- **Required action**
Reproduce the entries below exactly, but only from the line containing "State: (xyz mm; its" to the line containing "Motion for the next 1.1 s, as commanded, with", inclusive.

··········

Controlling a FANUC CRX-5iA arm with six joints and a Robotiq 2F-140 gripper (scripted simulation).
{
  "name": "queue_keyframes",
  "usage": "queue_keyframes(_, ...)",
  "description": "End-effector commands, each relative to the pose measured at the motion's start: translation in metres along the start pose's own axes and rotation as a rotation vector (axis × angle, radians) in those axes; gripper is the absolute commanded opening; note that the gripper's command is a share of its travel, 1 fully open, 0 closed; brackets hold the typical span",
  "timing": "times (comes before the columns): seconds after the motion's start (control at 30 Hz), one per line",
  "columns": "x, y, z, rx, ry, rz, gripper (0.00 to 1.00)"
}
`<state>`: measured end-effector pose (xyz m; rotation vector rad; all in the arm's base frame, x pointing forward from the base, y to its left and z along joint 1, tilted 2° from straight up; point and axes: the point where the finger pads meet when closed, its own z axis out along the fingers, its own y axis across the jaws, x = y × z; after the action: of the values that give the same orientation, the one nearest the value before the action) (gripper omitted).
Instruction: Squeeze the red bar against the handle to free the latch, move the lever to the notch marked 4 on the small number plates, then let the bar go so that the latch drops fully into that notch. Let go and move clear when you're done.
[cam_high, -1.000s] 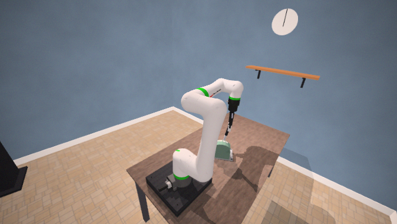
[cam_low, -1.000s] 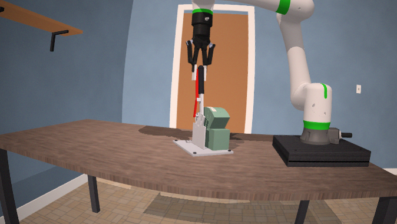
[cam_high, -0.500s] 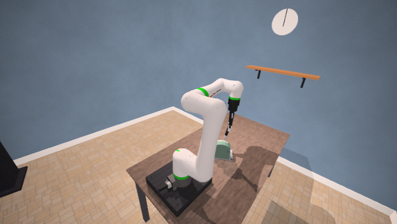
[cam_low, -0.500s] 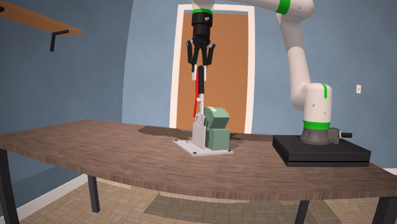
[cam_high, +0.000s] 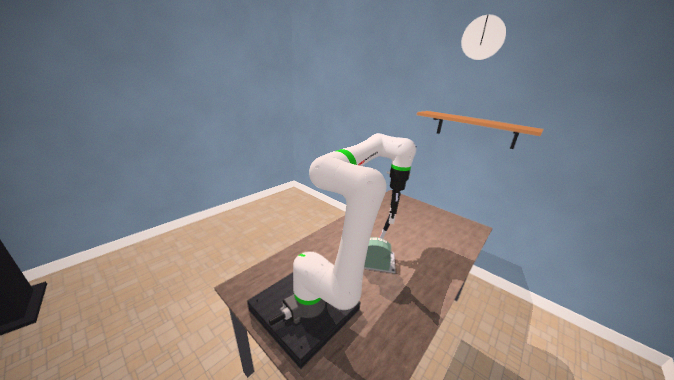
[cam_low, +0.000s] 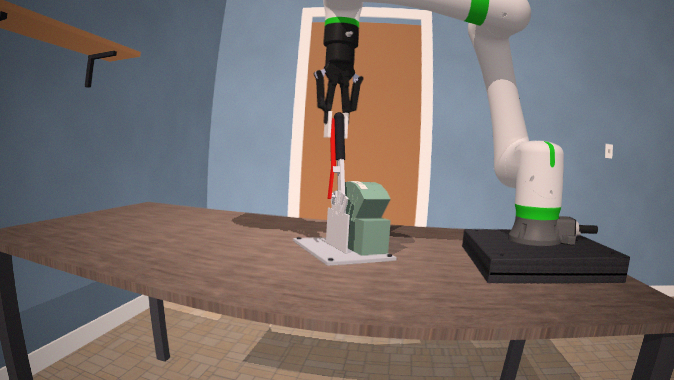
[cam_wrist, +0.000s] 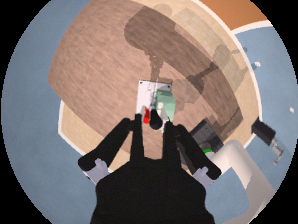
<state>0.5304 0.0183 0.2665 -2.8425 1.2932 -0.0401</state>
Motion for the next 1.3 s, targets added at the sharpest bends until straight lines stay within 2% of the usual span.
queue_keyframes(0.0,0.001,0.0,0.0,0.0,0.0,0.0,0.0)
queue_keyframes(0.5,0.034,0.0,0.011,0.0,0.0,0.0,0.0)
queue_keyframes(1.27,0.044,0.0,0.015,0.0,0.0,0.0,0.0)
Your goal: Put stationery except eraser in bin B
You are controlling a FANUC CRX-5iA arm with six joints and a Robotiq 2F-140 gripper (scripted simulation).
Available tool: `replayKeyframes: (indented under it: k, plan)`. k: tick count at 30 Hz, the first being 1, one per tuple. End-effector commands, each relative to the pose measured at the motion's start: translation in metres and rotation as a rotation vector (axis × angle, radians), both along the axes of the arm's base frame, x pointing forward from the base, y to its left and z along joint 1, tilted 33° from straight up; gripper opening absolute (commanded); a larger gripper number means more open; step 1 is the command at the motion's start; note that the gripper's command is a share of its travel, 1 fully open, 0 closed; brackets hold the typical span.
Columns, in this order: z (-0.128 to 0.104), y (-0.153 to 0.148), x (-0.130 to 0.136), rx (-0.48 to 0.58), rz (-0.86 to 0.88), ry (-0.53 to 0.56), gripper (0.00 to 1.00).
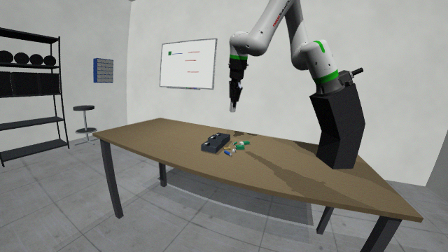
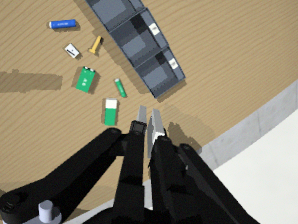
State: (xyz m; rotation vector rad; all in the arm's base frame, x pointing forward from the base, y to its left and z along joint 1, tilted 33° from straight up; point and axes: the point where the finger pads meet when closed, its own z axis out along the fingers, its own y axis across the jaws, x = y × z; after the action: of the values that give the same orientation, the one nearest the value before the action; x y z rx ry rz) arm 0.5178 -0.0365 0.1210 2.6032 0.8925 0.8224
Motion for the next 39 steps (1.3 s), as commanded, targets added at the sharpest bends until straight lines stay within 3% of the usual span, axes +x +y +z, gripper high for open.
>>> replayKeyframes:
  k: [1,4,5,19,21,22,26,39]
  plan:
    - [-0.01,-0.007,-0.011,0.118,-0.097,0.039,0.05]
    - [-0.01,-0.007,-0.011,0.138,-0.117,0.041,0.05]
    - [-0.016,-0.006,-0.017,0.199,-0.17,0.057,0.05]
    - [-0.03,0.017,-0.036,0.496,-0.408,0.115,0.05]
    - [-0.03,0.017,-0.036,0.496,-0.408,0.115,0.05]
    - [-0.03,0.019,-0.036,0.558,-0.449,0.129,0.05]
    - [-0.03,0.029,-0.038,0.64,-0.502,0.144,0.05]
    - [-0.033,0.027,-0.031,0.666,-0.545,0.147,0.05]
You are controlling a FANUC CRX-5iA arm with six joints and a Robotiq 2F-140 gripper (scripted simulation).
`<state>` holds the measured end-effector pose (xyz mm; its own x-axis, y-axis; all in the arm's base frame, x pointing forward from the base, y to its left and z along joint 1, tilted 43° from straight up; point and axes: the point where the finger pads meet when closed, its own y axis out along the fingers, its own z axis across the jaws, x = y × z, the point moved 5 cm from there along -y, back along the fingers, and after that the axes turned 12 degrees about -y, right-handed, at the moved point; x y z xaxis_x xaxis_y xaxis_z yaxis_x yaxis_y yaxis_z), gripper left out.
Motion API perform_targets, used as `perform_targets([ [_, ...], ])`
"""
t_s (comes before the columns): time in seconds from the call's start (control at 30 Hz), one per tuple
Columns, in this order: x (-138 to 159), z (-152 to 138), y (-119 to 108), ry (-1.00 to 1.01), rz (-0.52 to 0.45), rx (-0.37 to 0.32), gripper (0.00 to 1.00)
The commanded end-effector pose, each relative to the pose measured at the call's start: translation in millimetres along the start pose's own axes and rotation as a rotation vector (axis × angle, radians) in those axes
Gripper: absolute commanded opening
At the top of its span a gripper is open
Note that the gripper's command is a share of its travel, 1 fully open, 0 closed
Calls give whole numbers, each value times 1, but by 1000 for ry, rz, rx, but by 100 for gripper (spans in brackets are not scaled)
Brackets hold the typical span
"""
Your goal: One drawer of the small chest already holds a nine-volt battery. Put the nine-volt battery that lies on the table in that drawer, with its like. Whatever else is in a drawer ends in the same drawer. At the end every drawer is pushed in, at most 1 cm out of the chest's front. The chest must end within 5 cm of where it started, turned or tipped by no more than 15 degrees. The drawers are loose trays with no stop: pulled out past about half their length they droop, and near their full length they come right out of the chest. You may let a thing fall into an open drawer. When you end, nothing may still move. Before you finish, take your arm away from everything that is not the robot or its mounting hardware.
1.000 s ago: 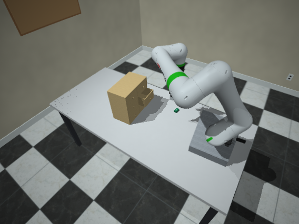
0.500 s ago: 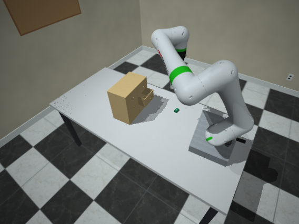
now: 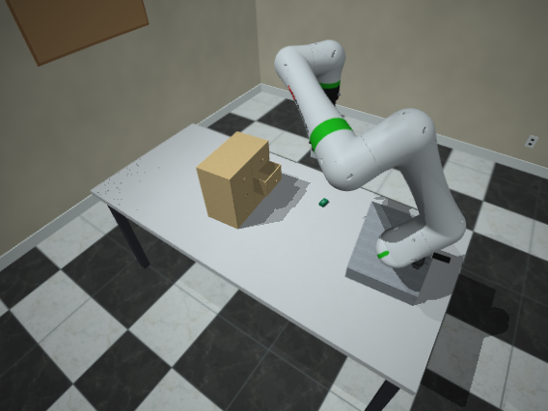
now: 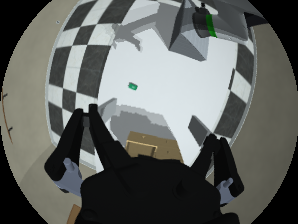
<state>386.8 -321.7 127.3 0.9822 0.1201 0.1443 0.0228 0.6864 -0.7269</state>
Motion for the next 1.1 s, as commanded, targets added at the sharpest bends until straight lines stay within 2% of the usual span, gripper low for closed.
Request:
perform_targets([
  [0.0, 16, -2, -1, 0, -1, -1, 100],
  [0.17, 54, -8, -1, 0, -1, -1, 100],
  [0.23, 54, -8, -1, 0, -1, -1, 100],
  [0.53, 112, -17, -1, 0, -1, -1, 100],
  [0.9, 121, -18, 0, 1, -1, -1, 100],
  [1.07, 130, -20, 8, 33, 8, 6, 100],
])
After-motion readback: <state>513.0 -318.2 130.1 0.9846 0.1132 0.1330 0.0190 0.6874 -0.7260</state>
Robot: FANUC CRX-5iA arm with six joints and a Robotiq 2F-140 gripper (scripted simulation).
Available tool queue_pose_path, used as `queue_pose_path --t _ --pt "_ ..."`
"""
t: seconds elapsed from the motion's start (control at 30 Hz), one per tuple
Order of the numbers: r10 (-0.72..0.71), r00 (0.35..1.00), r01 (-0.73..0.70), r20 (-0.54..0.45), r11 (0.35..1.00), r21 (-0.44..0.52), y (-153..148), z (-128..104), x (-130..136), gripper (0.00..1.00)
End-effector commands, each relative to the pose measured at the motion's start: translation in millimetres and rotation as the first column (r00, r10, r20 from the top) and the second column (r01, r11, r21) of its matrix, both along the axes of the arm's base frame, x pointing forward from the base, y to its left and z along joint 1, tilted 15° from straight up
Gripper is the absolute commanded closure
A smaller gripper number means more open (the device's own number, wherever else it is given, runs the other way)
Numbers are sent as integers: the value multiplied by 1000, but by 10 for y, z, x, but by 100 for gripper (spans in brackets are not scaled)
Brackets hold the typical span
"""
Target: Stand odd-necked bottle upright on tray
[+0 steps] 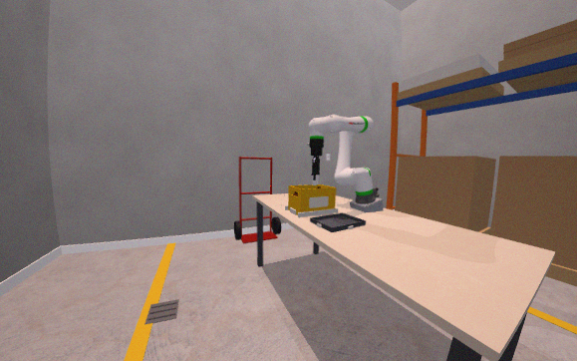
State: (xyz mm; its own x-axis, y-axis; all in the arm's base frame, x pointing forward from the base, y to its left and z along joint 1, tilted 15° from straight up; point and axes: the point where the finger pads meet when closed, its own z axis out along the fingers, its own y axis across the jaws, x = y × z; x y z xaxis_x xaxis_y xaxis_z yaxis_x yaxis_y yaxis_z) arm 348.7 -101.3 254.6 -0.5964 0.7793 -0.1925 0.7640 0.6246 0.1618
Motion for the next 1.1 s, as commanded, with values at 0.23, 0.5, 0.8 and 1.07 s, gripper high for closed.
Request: queue_pose_path --t 0.23,0.5,0.8,1.07 --pt "0 1000 0 1 1000 0 -6 -61 21 56" --pt "0 1000 0 1 1000 0 -8 -84 28 56" --pt "0 1000 0 1 1000 0 -8 -85 28 56" --pt "0 1000 0 1 1000 0 -8 -85 28 56"
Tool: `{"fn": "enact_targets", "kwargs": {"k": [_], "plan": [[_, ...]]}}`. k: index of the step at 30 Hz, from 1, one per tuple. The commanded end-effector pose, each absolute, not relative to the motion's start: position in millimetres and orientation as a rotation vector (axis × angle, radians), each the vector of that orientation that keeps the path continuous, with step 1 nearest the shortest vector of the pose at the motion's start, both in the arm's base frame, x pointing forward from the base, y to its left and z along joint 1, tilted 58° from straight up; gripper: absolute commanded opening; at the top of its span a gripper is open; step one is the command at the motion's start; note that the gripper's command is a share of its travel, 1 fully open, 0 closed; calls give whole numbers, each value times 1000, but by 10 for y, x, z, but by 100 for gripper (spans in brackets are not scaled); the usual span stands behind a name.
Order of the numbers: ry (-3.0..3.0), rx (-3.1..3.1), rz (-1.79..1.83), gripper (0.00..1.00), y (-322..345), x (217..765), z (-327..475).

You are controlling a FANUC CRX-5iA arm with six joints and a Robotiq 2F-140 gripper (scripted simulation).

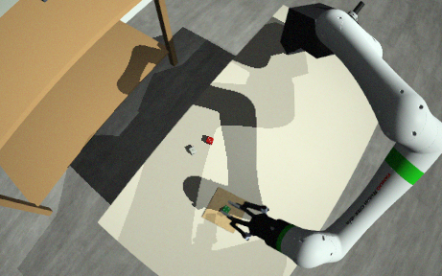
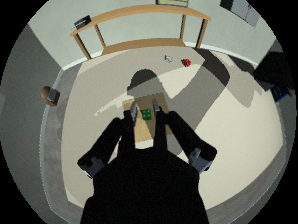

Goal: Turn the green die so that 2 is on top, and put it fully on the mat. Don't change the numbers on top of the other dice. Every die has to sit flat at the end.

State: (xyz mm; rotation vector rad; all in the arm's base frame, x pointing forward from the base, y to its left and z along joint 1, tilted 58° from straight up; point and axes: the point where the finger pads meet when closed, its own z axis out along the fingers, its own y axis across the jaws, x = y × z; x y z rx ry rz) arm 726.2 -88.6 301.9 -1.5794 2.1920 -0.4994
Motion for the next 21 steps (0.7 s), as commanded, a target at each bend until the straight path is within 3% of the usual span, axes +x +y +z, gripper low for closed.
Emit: {"fn": "enact_targets", "kwargs": {"k": [1, 21], "plan": [[2192, -1579, -500, 32, -874, 7275, 3009], [2192, -1579, -500, 32, -682, 7446, 2846]]}}
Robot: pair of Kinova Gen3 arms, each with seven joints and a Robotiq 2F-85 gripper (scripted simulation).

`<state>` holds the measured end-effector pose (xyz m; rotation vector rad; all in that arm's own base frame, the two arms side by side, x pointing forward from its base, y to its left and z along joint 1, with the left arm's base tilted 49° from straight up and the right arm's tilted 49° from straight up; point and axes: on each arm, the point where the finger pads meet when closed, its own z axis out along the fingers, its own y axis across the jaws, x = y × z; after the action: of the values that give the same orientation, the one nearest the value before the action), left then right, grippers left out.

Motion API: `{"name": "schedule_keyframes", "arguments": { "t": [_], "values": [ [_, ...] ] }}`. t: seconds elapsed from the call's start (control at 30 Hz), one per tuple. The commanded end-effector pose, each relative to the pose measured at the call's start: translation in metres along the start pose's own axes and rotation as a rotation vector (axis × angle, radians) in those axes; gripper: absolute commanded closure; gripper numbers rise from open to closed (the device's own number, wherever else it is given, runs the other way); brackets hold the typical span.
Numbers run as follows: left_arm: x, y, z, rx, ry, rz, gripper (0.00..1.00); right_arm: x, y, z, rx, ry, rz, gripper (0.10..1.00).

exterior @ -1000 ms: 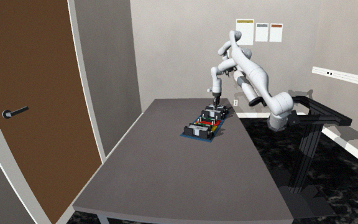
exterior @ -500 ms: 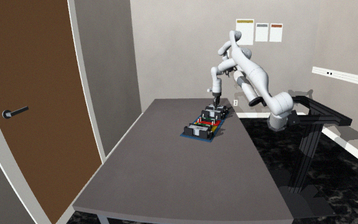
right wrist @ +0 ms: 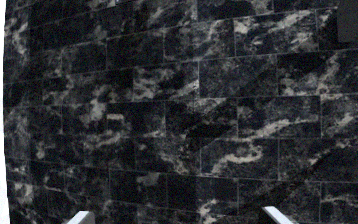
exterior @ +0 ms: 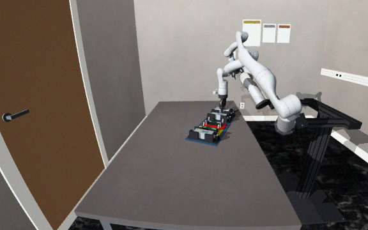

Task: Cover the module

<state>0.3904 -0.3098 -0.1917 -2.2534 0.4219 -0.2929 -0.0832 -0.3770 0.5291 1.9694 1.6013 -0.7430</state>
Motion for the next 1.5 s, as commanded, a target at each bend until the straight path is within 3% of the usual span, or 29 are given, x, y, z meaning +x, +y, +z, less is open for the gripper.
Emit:
{"name": "schedule_keyframes", "arguments": {
  "t": [0.0, 0.1, 0.33, 0.37, 0.67, 1.47],
  "values": [
    [0.001, 0.001, -0.02, -0.005, 0.006, 0.0, 1.0, 0.0, 0.0, 0.0, 0.0, -0.001, 0.001, 0.1],
    [0.001, 0.001, -0.029, -0.005, 0.006, 0.0, 1.0, 0.0, 0.0, 0.0, 0.0, -0.001, 0.001, 0.1],
    [0.001, 0.001, -0.029, -0.005, 0.006, 0.0, 1.0, 0.0, 0.0, 0.0, 0.0, -0.001, 0.001, 0.1],
    [-0.001, 0.0, -0.021, 0.001, -0.002, 0.002, 1.0, 0.0, 0.0, 0.0, 0.0, -0.001, 0.001, 0.1],
    [-0.002, 0.0, -0.048, 0.001, -0.002, 0.002, 1.0, 0.0, 0.0, 0.0, 0.0, -0.001, 0.001, 0.1],
    [-0.004, 0.0, -0.042, 0.002, -0.008, 0.005, 0.991, 0.0, 0.0, 0.0, 0.0, -0.001, 0.001, 0.1]
  ]
}}
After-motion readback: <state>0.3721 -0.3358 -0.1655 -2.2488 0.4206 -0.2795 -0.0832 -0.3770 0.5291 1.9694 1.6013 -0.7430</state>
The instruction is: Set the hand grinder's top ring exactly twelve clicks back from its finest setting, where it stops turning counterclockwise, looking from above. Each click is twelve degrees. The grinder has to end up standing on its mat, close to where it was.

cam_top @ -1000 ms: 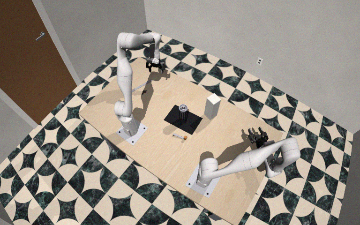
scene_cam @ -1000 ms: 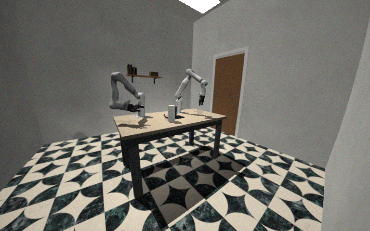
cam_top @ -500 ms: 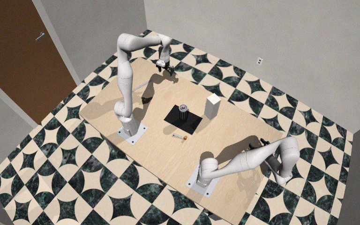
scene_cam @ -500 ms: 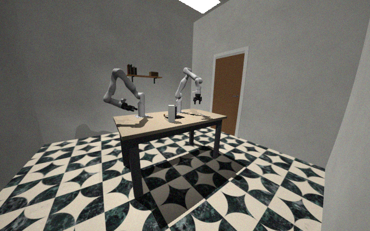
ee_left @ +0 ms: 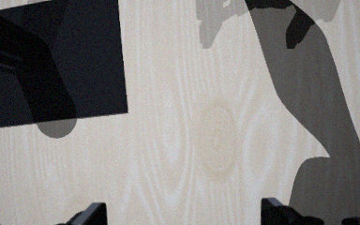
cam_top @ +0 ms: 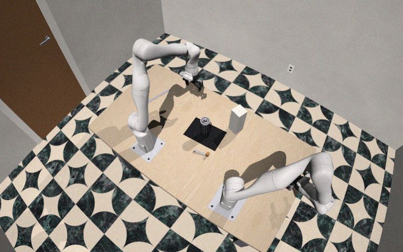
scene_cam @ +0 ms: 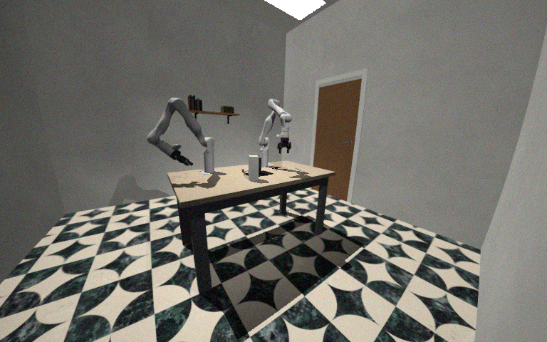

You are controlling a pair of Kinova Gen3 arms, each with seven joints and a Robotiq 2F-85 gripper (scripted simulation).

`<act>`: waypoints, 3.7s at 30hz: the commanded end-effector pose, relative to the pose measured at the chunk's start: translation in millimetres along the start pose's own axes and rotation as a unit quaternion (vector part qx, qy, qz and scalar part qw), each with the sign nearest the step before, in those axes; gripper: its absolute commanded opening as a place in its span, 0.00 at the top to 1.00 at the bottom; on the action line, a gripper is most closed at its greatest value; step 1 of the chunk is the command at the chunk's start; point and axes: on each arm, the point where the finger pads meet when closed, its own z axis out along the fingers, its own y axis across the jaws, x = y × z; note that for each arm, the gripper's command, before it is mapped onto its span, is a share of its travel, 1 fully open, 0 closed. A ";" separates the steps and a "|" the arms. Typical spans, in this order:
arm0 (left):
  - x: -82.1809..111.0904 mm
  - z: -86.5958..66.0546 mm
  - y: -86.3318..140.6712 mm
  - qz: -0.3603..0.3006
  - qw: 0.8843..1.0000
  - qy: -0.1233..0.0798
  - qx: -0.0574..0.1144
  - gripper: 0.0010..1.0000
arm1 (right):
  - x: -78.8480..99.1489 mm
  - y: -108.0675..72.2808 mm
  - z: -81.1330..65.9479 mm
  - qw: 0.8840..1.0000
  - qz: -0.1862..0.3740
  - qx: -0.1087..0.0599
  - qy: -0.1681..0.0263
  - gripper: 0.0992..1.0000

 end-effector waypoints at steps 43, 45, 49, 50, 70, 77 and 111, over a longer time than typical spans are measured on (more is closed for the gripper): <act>132.8 -19.0 -189.2 0.054 0.999 -0.001 -0.002 0.00 | -115.1 -94.9 -218.0 0.928 -0.149 0.114 -0.321 0.00; 137.0 -19.3 -192.3 0.055 0.998 -0.001 -0.002 0.00 | -117.8 -99.9 -229.6 0.922 -0.153 0.121 -0.333 0.00; 140.2 -19.6 -194.7 0.056 0.998 -0.001 -0.002 0.00 | -122.2 -109.9 -252.9 0.910 -0.159 0.135 -0.358 0.00; 140.3 -19.6 -194.8 0.056 0.998 -0.001 -0.002 0.00 | -123.1 -112.5 -258.8 0.907 -0.160 0.139 -0.364 0.00; 140.4 -19.6 -194.8 0.056 0.998 -0.001 -0.002 0.00 | -128.3 -139.5 -319.2 0.872 -0.171 0.177 -0.423 0.00; 140.4 -19.6 -194.8 0.056 0.998 -0.001 -0.002 0.00 | -128.3 -139.8 -319.7 0.872 -0.171 0.177 -0.424 0.00; 140.4 -19.6 -194.8 0.056 0.998 -0.001 -0.002 0.00 | -128.3 -139.8 -319.7 0.872 -0.171 0.177 -0.424 0.00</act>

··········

- **Your response**
State: (xyz mm; its own x-axis, y-axis; all in the arm's base frame, x pointing forward from the base, y to its left and z along joint 1, tilted 15° from straight up; point and axes: the point where the finger pads meet when closed, its own z axis out along the fingers, its own y axis across the jaws, x = y × z; x y z xaxis_x xaxis_y xaxis_z yaxis_x yaxis_y yaxis_z) arm 348.7 -101.3 254.6 -0.5964 0.7793 -0.1925 0.7640 0.6246 0.1618
Motion for the next 1.1 s, as commanded, with values at 0.23, 0.5, 0.8 and 1.07 s, gripper high for closed.

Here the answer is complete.